The first factor is a decrease in the risk premium. Even without dramatic changes in the geopolitical realities, a reduction in the intensity of concerns – less escalation, greater stability – is enough to reduce the “risk compensation” that investors demand. The result is an inflow of foreign capital, which generates pressure for shekel appreciation. The second factor runs deeper: a sustained surplus of exports over imports in the balance of payments. In 2025, Israel recorded a current account surplus of approximately $8.9 billion (roughly 1.5%–2% of GDP), including some $3.4 billion in the final quarter alone. Beyond that, Israel has a significant net asset surplus vis-à-vis the rest of the world in its International Investment Position (IIP). In plain terms: Israel not only exports more than it imports, but it also holds more assets abroad than the world holds in Israel. This is a structural force that continues to support the shekel over time.
In recent weeks, another cyclical factor was added to the mix: sharp gains in global equity markets, and in the United States in particular. When stock markets rise, the value of Israeli institutional investors’ foreign assets grows, and they tend to increase their foreign exchange hedging – that is, selling dollars and buying shekels. At the same time, a global “risk-on” environment encourages capital flows into small, open markets like Israel. These two channels operate together and amplify the pressure for shekel appreciation precisely during periods of market rallies.
This gives rise to an important distinction: there is no exportation collapse. While a strong shekel does harm certain industries, the overall picture is very different. Exports of services (particularly hi-tech services and the sale of startup companies) maintain their strength, and defense exports contribute significantly to foreign currency inflows. In an economy generating a sustained current account surplus, it is difficult to speak of a broad problem in competitiveness across all export sectors. In fact, it is unrealistic to expect every export sector to remain competitive under continued appreciation, when the economy is already running an external surplus.
And yet, real tension does exist – and it runs through monetary policy. Inflation has returned within the target range, and inflation expectations are moderate: below 2% for the coming year and around 2% over longer horizons. Under such conditions, the economic logic supports an interest rate cut – and perhaps several cuts – later in the year. If and when this trend materializes, the interest rate differential with the rest of the world will narrow, and the upward pressure on the shekel may ease. In this sense, the very strength of the shekel today actually increases the likelihood of forces that will act to restrain it further down the line.
At the same time, we must also examine the long-term perspective. In terms of purchasing power parity, Israel is one of the most expensive countries in the developed world, and the shekel is at a high real level. This is not coincidental: economies with high productivity in advanced tradable industries tend to generate high wages and prices in non-tradable industries as well – a familiar economic phenomenon. Long-term, however, such disparities cannot widen indefinitely; they tend to rebalance, even if not in a linear or immediate fashion.
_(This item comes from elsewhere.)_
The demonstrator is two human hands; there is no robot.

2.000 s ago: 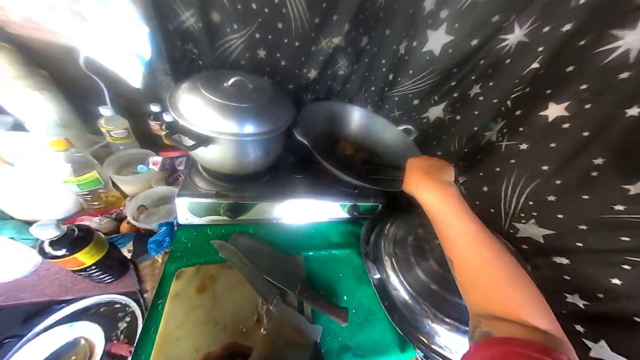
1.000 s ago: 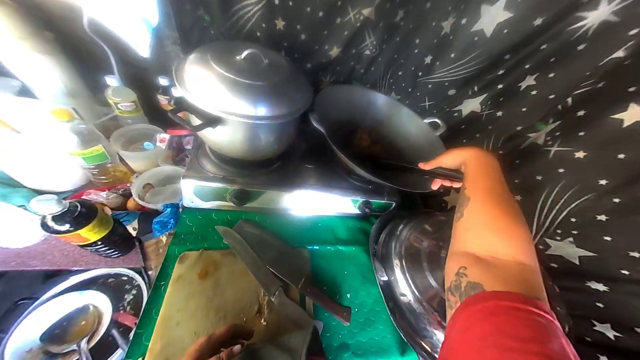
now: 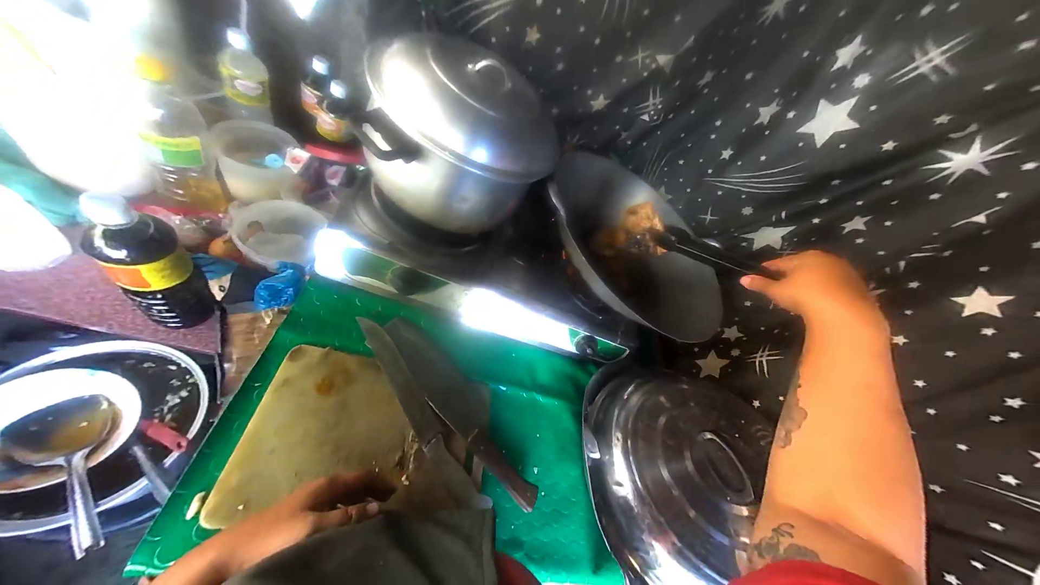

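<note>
My right hand is closed on the dark handle of a cooking utensil, whose far end reaches browned food inside a wok on the stove. My left hand rests low on the near part of a worn cutting board, beside a dark cloth; nothing shows in its loosely bent fingers. Two knives lie by the board: one with a narrow blade crossing its right edge, and a cleaver-like one with a brown handle.
A lidded aluminum pot stands on the left of the gas stove. A large metal lid lies at right on the green mat. Bottles and plastic tubs crowd the left, above a basin holding a bowl and ladle.
The food shows higher in the wok at the end of the utensil. My left hand, barely visible two seconds ago, now shows more fully on the board. The view has shifted and tilted.
</note>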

Finally, we must bear in mind that the shekel is impacted by additional domestic factors (such as the volume of inbound tourism) as well as broader global ones: fluctuations in energy prices (particularly oil), developments in the Ukraine war and its possible conclusion, the pace of global growth and the degree of appetite for risk in financial markets. All this can often, and sometimes rapidly, change the direction of financial flows and the trajectory of the exchange rate.
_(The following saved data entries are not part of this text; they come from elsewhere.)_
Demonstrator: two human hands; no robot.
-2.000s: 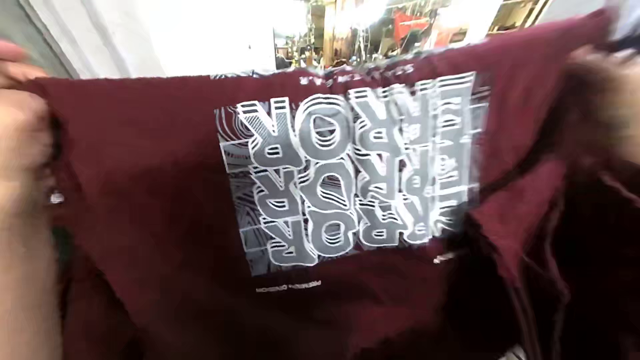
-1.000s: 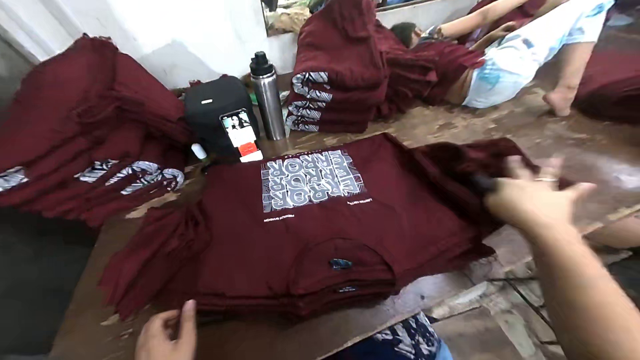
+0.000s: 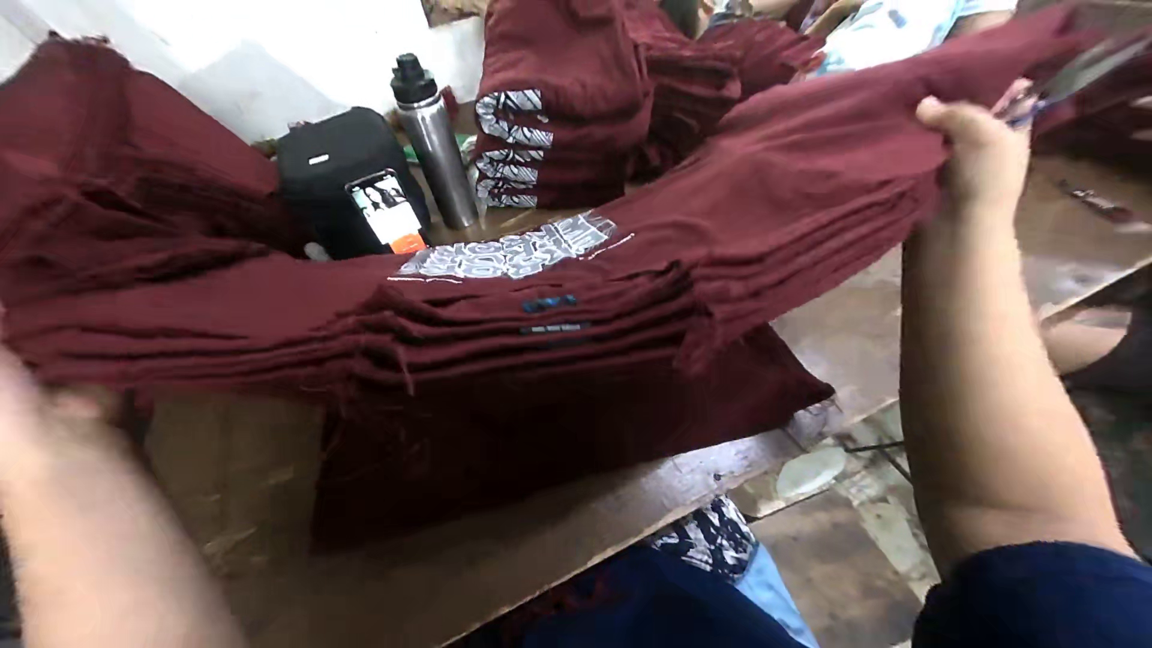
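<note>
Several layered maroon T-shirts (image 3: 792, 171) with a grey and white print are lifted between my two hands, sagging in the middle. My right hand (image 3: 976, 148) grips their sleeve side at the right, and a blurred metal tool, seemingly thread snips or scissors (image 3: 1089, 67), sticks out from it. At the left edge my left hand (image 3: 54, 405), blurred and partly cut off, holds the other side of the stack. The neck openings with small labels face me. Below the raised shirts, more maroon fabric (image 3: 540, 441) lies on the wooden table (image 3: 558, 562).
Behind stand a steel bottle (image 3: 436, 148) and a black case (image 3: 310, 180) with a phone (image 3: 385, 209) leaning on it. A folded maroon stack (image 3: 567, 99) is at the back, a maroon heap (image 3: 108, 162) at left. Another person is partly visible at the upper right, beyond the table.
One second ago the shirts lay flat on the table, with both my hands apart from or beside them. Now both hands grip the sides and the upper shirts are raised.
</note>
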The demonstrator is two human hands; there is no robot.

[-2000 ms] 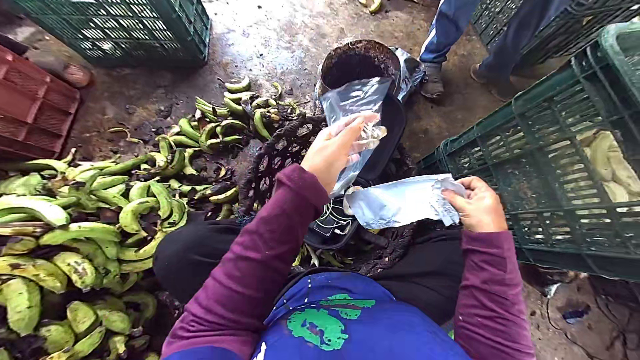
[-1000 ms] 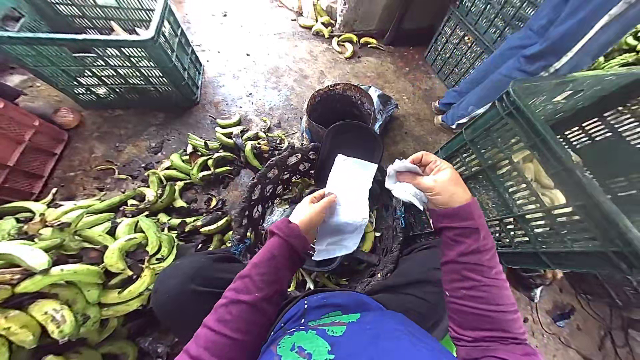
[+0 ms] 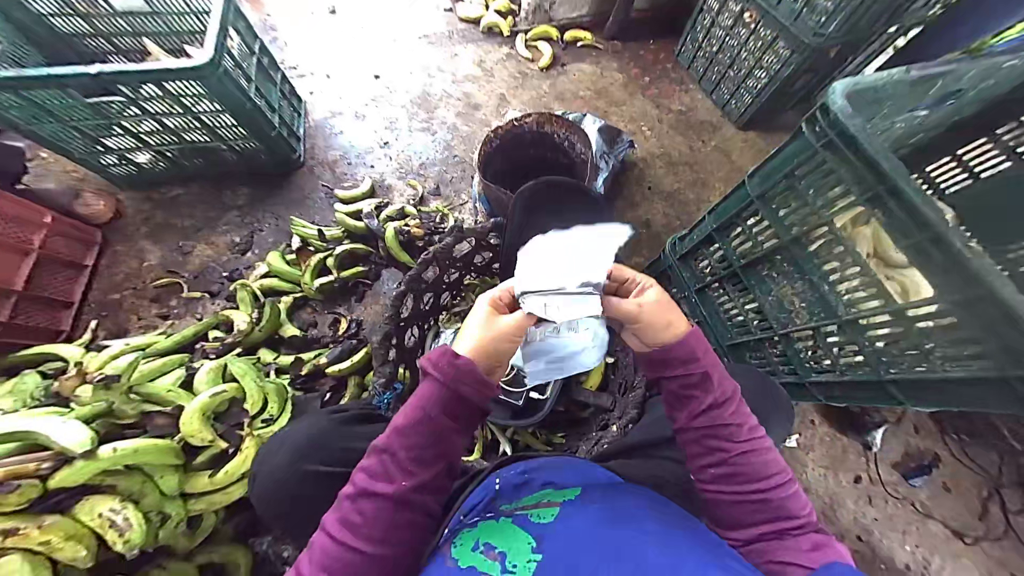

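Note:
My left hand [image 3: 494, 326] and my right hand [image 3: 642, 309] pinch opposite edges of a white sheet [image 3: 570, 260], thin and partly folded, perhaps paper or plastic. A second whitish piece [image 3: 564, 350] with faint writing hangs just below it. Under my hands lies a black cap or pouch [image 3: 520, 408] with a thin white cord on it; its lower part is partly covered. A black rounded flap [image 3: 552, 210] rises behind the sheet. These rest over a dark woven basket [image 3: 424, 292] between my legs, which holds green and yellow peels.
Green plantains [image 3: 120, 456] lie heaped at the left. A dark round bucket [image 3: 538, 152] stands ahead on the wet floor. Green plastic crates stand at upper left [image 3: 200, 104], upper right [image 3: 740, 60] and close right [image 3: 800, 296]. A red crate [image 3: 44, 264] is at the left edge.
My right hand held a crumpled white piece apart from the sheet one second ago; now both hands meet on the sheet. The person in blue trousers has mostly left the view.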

The conclusion is twofold. The shekel is getting stronger for good reasons: external surplus, lowered risk and rising global markets that support capital inflows. But precisely for that reason, the chances of continued sharp appreciation are steadily decreasing. The question isn’t if the shekel should weaken tomorrow, but rather when the forces already gathering under the surface will begin to exert pressure in the opposite direction.